NY Court of Appeals Upholds 2017 Switchblade Verdict

The New York Court of Appeals has just upheld a December 2017 decision in the People v. Berrezueta, where a man carrying an assisted-opening knife was charged with attempted criminal possession of a weapon in the fourth degree. The basis of the decision was made by interpreting Berrezueta’s assisted-opening knife as a switchblade under the New York Penal Law definition.

According to New York Penal Code, a switchblade is “any knife which has a blade which opens automatically by hand pressure applied to a button, spring or other device in the handle of the knife.” In its memorandum the Court writes that “…the evidence presented at trial by the People, which included the police officer’s testimony and his demonstration of the operability of the knife, was sufficient to support the factfinder’s conclusion that the knife…met the statutory definition of a switchblade.”

The seven judges comprising the New York Appellate Court ruled against Berrezueta’s appeal 6-1, with Judge Jenny Rivera offering a dissenting opinion as the sole resistance. Judge Rivera writes that the “the pictures of the knife admitted into evidence show that the button was on the blade, which, when the knife is closed, protrudes from the side of the handle. Flipping open and locking into place, the metal blade and the button on its surface remain separate from the handle when the knife is in use.”

She argues that in cases dealing with potential switchblades, a narrow interpretation of the legal definition must be taken. Because the deployment button was part of the blade and not the handle, the knife in question did not meet the legal definition of a switchblade. “We are bound by the chosen language and the apparent legislative intent to define this per se weapon by a distinct characteristic, to the exclusion of other knives…the description of the knife does not fit the statutory definition of a switchblade’s appearance and working mechanism.”

In a press release today Knife Rights took issue with the decision, in particular its dangerous disregard for the difference between an assisted-opening knife and an automatic one. “In addition to completely redefining what a knife’s handle is…the Court disregarded the fundamental difference in how the two types of knives operate – switchblades being automatic (an essential element of the definition) while assisted-openers are not.”

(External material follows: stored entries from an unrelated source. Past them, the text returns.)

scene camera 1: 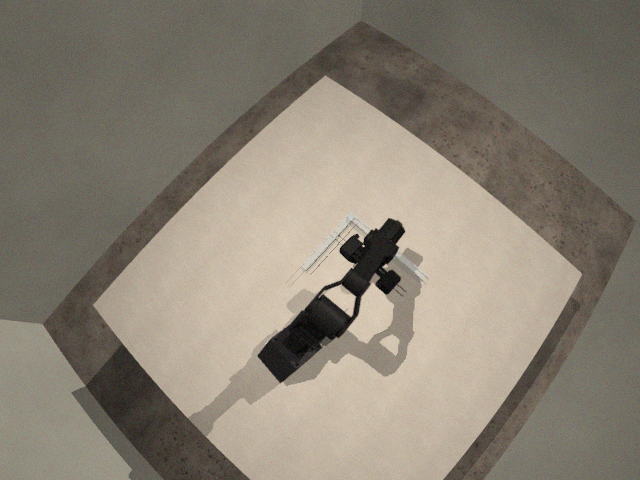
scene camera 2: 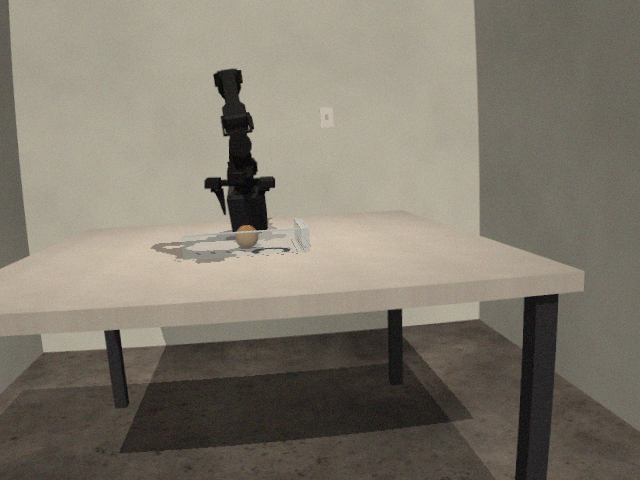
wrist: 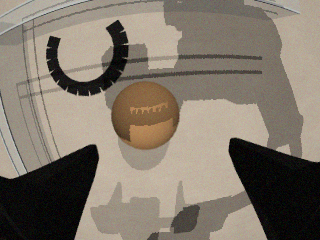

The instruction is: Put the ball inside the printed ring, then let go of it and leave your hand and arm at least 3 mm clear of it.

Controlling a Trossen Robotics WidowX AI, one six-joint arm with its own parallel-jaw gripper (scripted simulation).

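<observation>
My gripper is visible in scene camera 1, in the wrist view and in scene camera 2 (pixel 241 214). On my gripper, (wrist: pixel 55 194) and (scene camera 1: pixel 357 256) are the same spot.
</observation>
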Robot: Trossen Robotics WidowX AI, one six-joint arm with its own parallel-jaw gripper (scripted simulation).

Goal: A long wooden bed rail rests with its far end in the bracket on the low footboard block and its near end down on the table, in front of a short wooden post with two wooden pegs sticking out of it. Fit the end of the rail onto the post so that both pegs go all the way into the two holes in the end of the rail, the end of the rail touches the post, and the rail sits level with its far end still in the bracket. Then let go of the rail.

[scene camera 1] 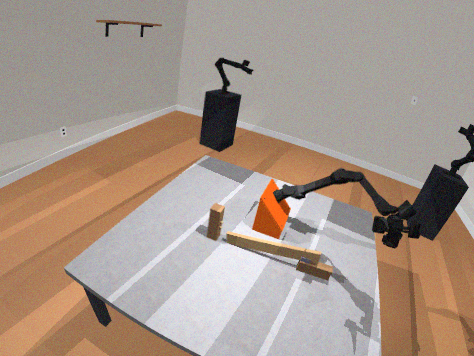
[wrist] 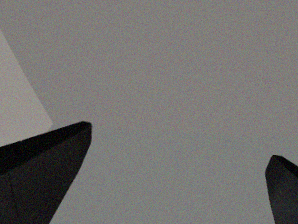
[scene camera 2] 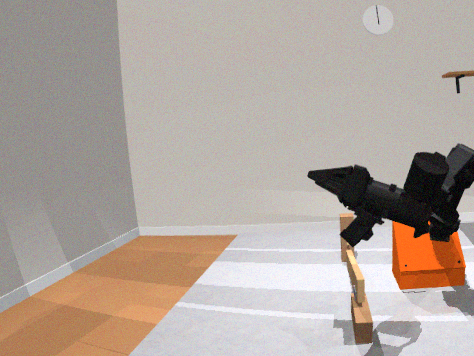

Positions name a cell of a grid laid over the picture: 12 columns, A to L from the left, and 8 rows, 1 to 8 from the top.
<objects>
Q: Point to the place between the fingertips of the gripper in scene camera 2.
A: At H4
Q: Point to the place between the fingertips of the gripper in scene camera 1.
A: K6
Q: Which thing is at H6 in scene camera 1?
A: A long wooden rail.
</objects>
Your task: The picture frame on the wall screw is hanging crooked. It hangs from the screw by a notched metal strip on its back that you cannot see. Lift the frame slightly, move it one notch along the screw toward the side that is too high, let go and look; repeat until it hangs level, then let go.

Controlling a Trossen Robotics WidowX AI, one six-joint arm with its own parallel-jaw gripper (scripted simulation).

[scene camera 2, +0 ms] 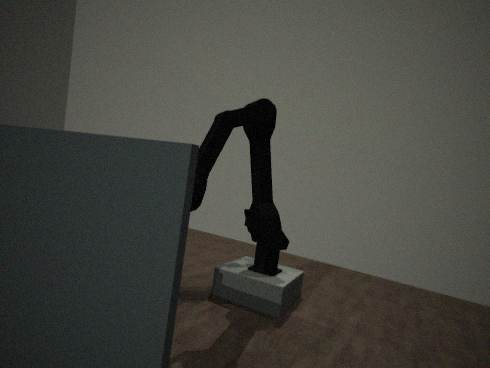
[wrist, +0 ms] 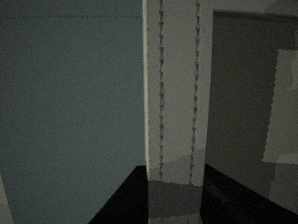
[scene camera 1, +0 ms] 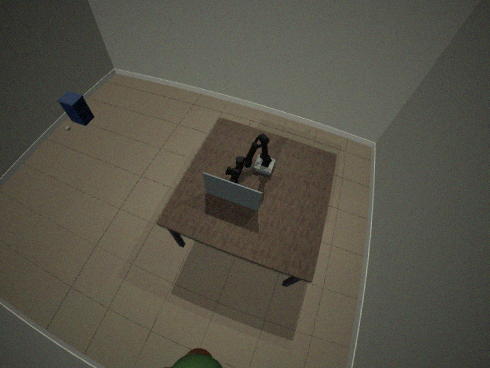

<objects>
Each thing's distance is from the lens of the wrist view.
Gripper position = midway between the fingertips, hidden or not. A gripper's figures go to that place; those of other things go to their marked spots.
gripper (wrist: 170,174): 10 cm
picture frame (wrist: 213,84): 10 cm
wall panel (wrist: 79,79): 11 cm
</objects>
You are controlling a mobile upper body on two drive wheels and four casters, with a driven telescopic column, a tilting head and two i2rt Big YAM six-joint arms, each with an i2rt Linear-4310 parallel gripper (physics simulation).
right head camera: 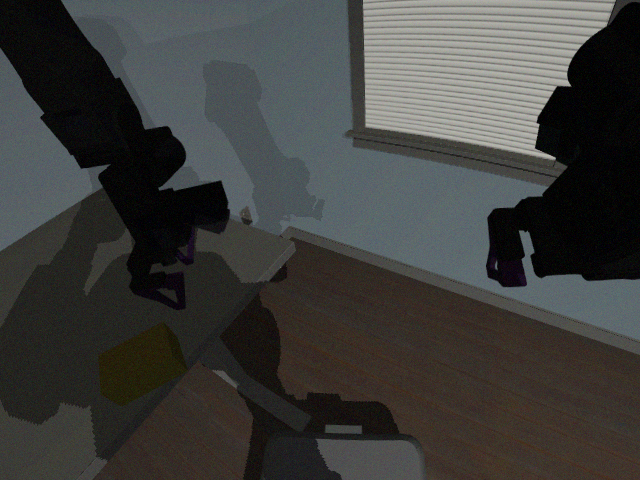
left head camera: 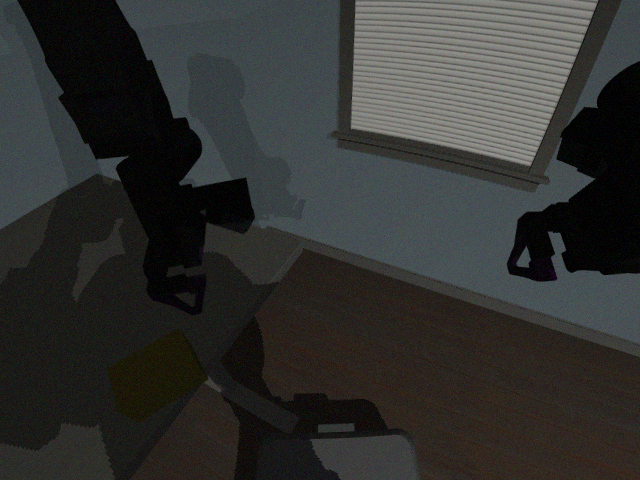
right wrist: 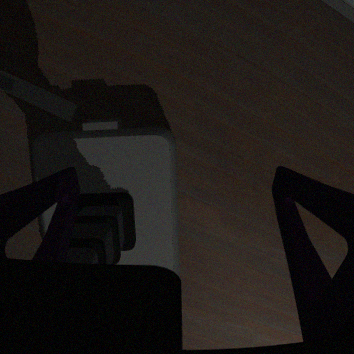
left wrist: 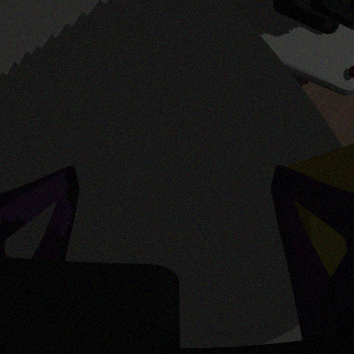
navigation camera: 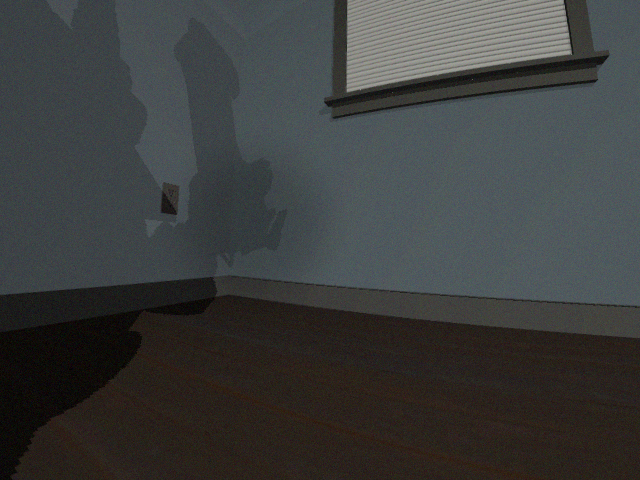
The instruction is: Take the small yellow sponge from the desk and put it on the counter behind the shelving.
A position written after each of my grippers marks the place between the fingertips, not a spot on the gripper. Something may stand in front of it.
Observation:
In view: my left gripper [left head camera: 196, 287], my right gripper [right head camera: 529, 269], a window with blinds [left head camera: 487, 96] and a grey desk [right head camera: 72, 298].
My left gripper is seen too in the right head camera view [right head camera: 185, 284] and in the left wrist view [left wrist: 174, 176]. My right gripper is seen too in the left head camera view [left head camera: 543, 266] and in the right wrist view [right wrist: 175, 177]. The window with blinds shows as well in the right head camera view [right head camera: 466, 90] and in the navigation camera view [navigation camera: 380, 62].

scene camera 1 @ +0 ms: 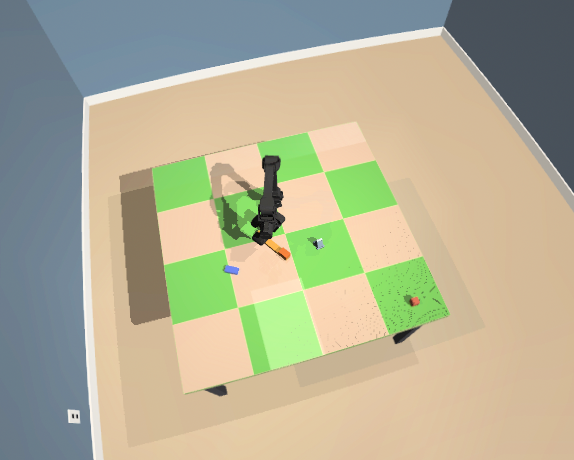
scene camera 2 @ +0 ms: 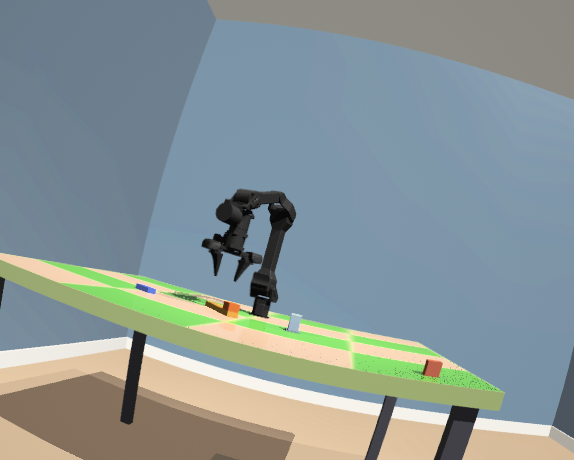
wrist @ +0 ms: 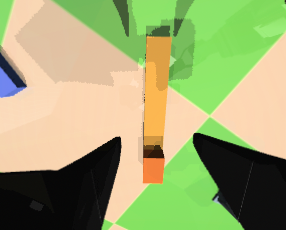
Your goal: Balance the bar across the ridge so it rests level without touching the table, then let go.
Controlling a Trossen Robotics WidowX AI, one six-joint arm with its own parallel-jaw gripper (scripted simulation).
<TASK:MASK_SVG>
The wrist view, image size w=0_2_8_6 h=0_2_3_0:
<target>gripper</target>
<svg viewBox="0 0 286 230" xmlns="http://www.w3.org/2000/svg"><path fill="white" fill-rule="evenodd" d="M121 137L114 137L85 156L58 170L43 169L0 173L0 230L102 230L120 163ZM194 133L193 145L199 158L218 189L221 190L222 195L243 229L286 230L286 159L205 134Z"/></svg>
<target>orange bar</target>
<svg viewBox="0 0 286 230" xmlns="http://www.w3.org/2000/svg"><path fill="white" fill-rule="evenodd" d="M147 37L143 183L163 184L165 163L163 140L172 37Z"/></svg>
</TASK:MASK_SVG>
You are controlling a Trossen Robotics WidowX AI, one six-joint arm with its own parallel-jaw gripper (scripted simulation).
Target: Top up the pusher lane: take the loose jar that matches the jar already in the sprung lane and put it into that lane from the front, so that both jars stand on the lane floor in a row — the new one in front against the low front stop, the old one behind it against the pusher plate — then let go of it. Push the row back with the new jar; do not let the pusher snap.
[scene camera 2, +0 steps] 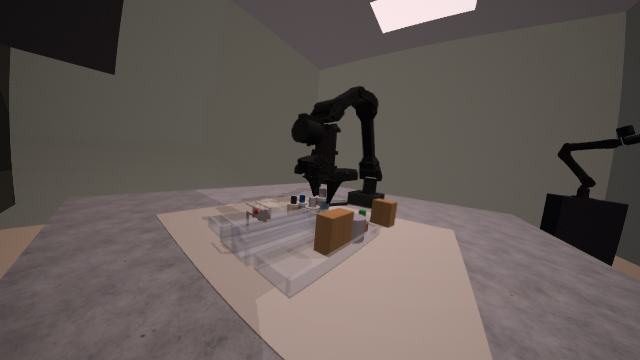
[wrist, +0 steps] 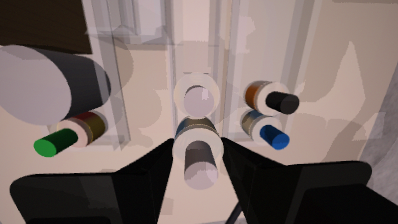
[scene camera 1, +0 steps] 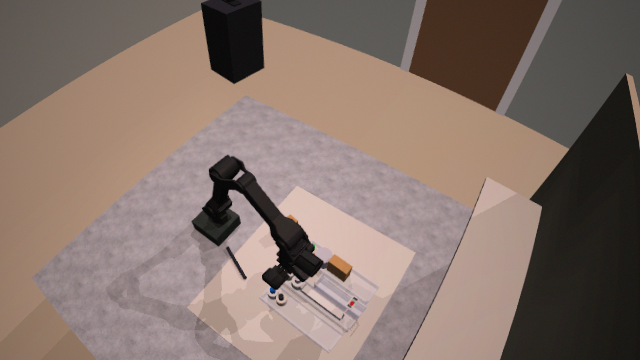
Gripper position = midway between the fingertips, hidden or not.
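Observation:
Gripper visible in scene camera 2, scene camera 1 and the wrist view: the gripper (scene camera 2: 321,201), the gripper (scene camera 1: 288,272), the gripper (wrist: 197,142). The wrist view also shows a pale-capped jar (wrist: 196,95).

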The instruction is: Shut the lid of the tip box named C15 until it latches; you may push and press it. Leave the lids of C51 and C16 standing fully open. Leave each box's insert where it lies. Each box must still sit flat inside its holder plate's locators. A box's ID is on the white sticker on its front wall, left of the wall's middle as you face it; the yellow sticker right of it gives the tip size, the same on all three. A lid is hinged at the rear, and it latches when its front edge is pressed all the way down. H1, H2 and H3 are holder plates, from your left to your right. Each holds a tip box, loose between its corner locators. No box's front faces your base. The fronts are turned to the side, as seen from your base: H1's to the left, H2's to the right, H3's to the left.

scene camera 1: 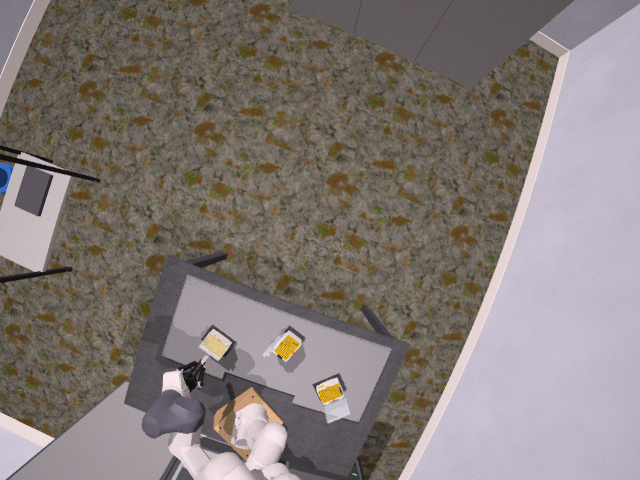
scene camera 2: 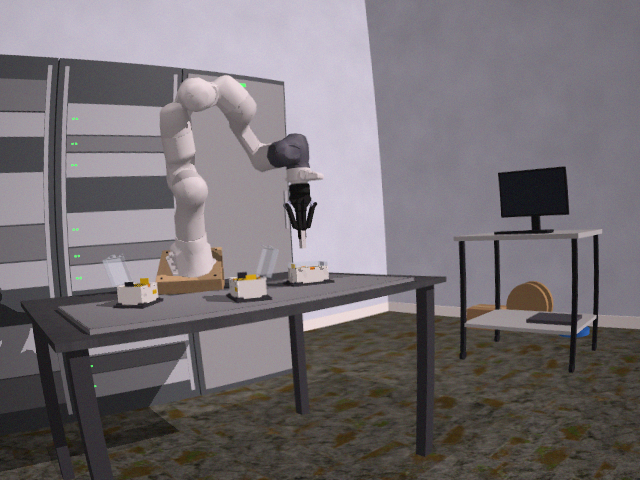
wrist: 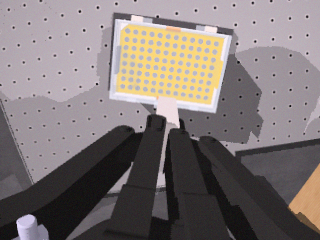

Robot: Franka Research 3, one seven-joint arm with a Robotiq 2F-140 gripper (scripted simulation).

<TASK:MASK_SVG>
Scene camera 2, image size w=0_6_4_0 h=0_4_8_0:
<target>my gripper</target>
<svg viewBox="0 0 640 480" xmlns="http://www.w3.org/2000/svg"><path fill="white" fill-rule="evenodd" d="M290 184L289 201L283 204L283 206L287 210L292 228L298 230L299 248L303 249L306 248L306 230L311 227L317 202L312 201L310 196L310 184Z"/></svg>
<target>tip box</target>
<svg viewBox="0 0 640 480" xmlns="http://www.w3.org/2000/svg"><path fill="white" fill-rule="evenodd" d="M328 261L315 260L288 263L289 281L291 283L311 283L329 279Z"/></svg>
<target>tip box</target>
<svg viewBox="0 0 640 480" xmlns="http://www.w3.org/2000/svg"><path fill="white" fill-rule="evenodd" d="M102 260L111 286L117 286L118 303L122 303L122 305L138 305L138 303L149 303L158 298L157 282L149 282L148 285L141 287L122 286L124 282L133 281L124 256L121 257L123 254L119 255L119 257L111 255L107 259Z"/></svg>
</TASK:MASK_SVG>
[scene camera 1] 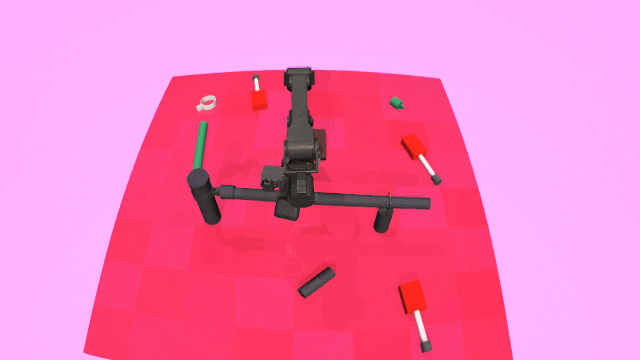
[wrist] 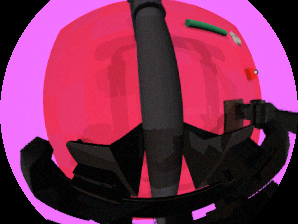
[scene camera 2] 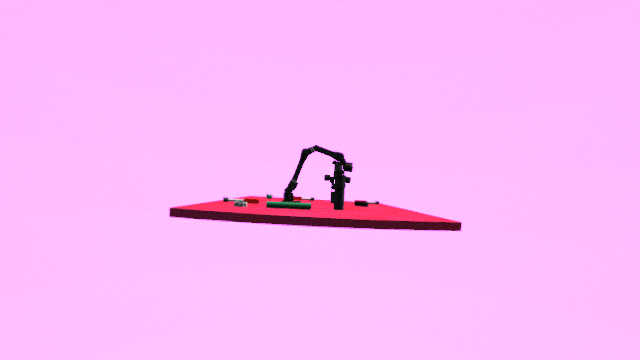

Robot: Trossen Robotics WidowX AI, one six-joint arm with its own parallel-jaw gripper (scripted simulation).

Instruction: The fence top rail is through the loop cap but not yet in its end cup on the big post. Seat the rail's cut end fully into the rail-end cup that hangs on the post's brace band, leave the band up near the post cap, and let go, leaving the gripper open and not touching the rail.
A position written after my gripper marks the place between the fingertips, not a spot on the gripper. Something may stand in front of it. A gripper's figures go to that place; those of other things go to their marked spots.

Scene:
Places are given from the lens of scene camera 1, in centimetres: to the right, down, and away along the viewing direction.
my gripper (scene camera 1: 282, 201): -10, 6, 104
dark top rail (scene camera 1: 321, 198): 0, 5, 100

The decision could complicate future cases, too. “It creates a trap for all knife owners who would rationally never consider an assisted-opening folder to be a switchblade, especially if they were intimately familiar with plain wording of New York’s switchblade statue,” Knife Rights explains.

Judge Rivera’s dissenting opinion does not overturn the other judges’ decision. If there’s a silver lining, it’s that dissenting opinions can be useful in court as persuasive authority for establishing precedent. However, persuasive Authority is not as strong as existing court cases. Possession of a weapon in the fourth degree is a Class A Misdemeanor and can bring up to one year of jail time or three years of probation, and a fine of up to $1000.